The answer must consist of every line in the records below that contains the string "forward".

• **Provided records**
--*--
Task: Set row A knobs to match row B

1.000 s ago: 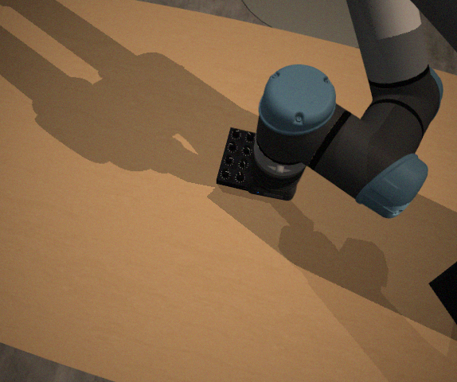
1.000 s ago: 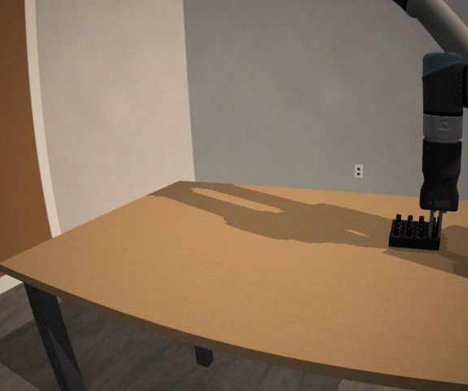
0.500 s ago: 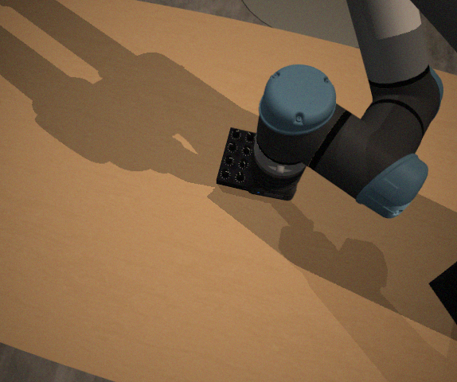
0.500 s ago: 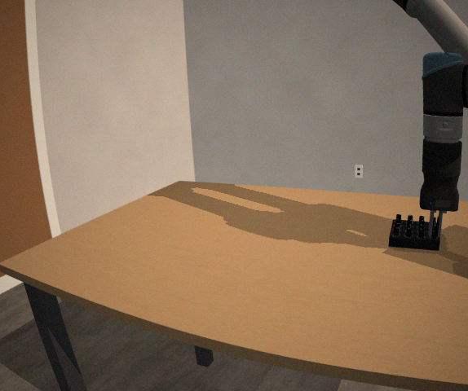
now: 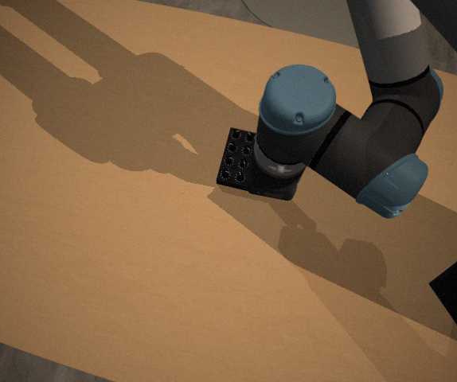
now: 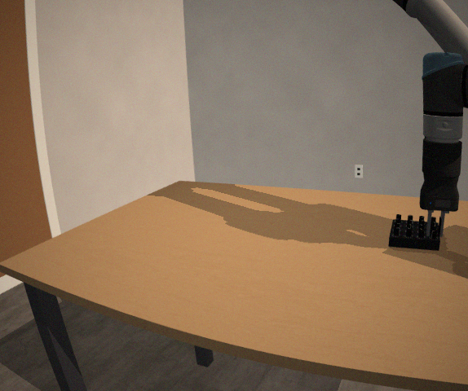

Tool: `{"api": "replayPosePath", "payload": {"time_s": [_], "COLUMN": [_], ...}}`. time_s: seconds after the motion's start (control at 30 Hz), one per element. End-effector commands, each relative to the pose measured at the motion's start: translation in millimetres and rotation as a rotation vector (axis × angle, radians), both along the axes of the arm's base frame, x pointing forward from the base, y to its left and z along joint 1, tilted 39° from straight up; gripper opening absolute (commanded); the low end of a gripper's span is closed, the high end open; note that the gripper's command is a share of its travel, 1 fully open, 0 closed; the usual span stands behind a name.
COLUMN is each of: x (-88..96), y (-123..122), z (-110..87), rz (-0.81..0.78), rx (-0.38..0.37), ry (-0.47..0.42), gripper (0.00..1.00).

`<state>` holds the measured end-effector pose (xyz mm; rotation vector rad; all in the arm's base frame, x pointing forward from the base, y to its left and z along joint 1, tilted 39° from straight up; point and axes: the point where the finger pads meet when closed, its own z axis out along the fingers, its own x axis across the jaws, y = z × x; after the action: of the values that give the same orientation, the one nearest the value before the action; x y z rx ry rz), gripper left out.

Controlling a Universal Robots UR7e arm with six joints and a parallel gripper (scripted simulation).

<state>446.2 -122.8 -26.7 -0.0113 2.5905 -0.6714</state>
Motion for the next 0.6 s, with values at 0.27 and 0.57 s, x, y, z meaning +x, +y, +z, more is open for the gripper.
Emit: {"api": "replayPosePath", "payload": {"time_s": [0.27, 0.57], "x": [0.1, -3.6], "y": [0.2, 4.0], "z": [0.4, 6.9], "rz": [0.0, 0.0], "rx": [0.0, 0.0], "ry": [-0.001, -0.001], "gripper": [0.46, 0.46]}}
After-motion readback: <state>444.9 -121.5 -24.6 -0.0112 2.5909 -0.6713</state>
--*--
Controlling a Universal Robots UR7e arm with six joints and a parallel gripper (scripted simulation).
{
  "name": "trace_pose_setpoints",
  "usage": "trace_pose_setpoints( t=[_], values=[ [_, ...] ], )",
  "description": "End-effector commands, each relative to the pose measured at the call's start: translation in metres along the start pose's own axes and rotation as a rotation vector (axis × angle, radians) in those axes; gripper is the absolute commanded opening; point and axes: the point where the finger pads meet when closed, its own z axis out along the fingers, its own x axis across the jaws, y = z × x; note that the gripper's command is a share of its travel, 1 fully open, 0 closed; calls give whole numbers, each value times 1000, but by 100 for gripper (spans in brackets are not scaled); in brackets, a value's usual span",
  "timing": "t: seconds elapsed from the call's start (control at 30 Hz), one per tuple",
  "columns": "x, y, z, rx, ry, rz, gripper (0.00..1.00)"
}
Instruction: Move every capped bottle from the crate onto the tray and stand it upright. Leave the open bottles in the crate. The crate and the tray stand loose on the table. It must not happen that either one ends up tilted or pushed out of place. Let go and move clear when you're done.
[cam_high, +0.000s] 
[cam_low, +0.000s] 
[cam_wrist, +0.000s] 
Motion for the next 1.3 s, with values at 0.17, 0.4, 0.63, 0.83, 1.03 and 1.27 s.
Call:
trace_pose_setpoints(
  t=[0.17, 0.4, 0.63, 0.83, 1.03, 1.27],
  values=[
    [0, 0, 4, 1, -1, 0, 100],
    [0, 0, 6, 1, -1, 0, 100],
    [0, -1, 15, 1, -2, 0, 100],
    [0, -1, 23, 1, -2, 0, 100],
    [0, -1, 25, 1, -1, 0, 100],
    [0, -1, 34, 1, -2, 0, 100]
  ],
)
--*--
• **Task result**
Tool: `{"api": "replayPosePath", "payload": {"time_s": [_], "COLUMN": [_], ...}}`. time_s: seconds after the motion's start (control at 30 Hz), one per element. End-effector commands, each relative to the pose measured at the motion's start: translation in millimetres and rotation as a rotation vector (axis × angle, radians), both along the axes of the arm's base frame, x pointing forward from the base, y to its left and z along joint 1, tilted 39° from straight up; gripper opening absolute (commanded); the low end of a gripper's span is closed, the high end open; note that the gripper's command is a share of its travel, 1 fully open, 0 closed; the usual span stands behind a name.
`<state>` holds the measured end-effector pose (xyz mm; rotation vector rad; all in the arm's base frame, x pointing forward from the base, y to its left and z along joint 1, tilted 39° from straight up; point and axes: the point where the finger pads meet when closed, its own z axis out along the fingers, its own x axis across the jaws, y = z × x; after the action: of the values that give the same orientation, the one nearest the value before the action; x y z rx ry rz), gripper left out.

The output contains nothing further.